Amid fears of unrest and possible political violence breaking out, Barack Obama spoke to his Haitian counterpart for 30 minutes yesterday. But the crisis which both leaders are now confronting is likely to be defined by one issue: poverty.
In a nation where more than half the population live on less than a dollar a day, the mechanics of government are creaky at best, so relief efforts are stuttering. Critically, airlifted supplies are stuck at Haiti's airport, miles out of town. The runway there has no lights, so is open only during daylight, and has now become so congested that scores of flights are being blocked from landing.
The UN would normally be expected to bear the brunt of organising the relief effort. But 100 UN officials are still missing, leaving an organisational vacuum. Blue-helmeted troops are visible in smarter, and safe parts of town, such as Petionville. In the flattened barrios, where most of the casualties have been felt, they seem non-existent.
A representative of the Boston-based health charity, Partners in Health, summed up the mood of exasperated aid agencies yesterday, when she recalled requesting UN help to create a secure area to set up a field hospital in the city centre. Their request was denied, she says, because under current constraints, "this isn't a priority".
In the absence of food aid, people who haven't been able to salvage anything to eat from their ruined homes are being forced to rely on street vendors, who are selling fruit and basic supplies at vastly inflated prices. But since many of them only have the money that was in their pocket when Tuesday's earthquake struck, there is little they can afford.
"We have to make do with what we have, and use whatever else is in our pocket to buy things on the street," said Nicolas Cayo. The most crucial commodity is water. Groups of people walk the streets carrying empty plastic bottles, searching for broken water pipes, or even streams in gutters, to fill them from.
A handful of rescue workers who have managed to reach Port-au-Prince are focusing on saving the lives of people still trapped in rubble.
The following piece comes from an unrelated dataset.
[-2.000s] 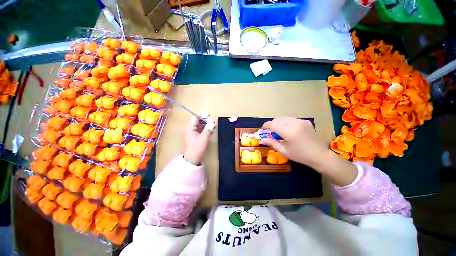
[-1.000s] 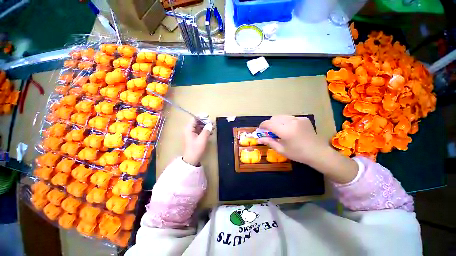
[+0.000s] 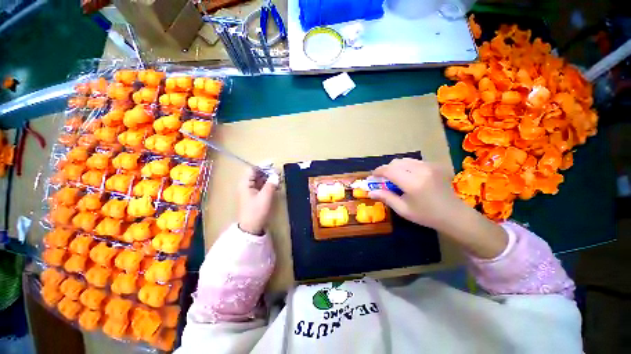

One of the biggest relief efforts is taking place at the Hotel Montana, which was the city's most expensive luxury hotel, but was among the several blocks-worth of buildings in the Bourdon district to have simply caved in on itself when vast areas of hillside disappeared.
Roughly 200 guests are unaccounted for. At lunchtime yesterday, a French aid worker said that eight had been identified, still alive and well, beneath the rubble, 24 hours earlier. "We had seven Americans and one Haitian buried inside. We've been able to speak to them and got four out, two from the reception area and two from an elevator," he said. "One is now dead, and two are left inside. They are about 10 metres away, but reaching them is difficult as we have to get through three walls." News crews were waiting around the scene, but hope for the survivors is slipping.
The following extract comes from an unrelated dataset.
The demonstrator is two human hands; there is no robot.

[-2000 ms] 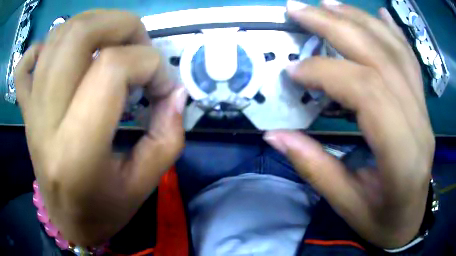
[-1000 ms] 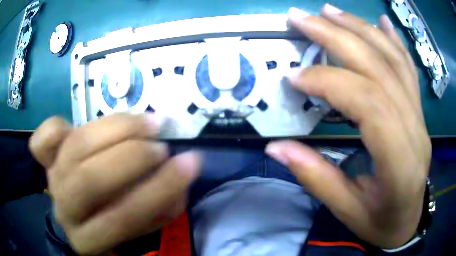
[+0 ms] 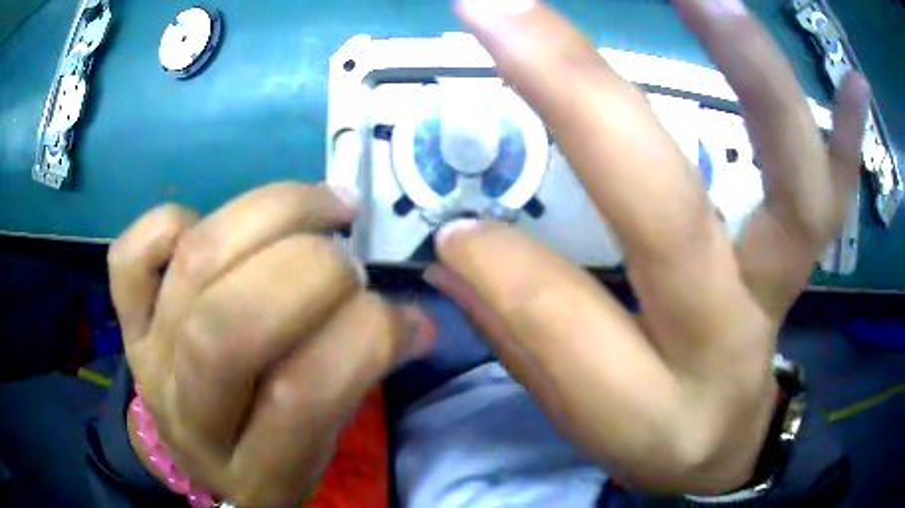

In the coming days, a refugee crisis may also start to afflict Haiti. As you approach the capital on the road from neighbouring Dominican Republic, a vast cloud of dust becomes visible. Soon it becomes clear that it comes from vehicles jammed nose-to-tail, with thousands of people heeding the government advice to get out into the countryside. Some of the injured are walking with their arms in splints made from cardboard boxes, and bandages from torn clothes. Some are being carried on stretchers made from old pallets.
Most are aiming to reach the countryside, which was largely untouched by the disaster. Still more are headed for the border with the Dominican Republic, where they hope to reach functioning hospitals, together with aid organisations who are stranded on the other side.
But no one knows what will happen to them once they get there. Or whether they will ever return.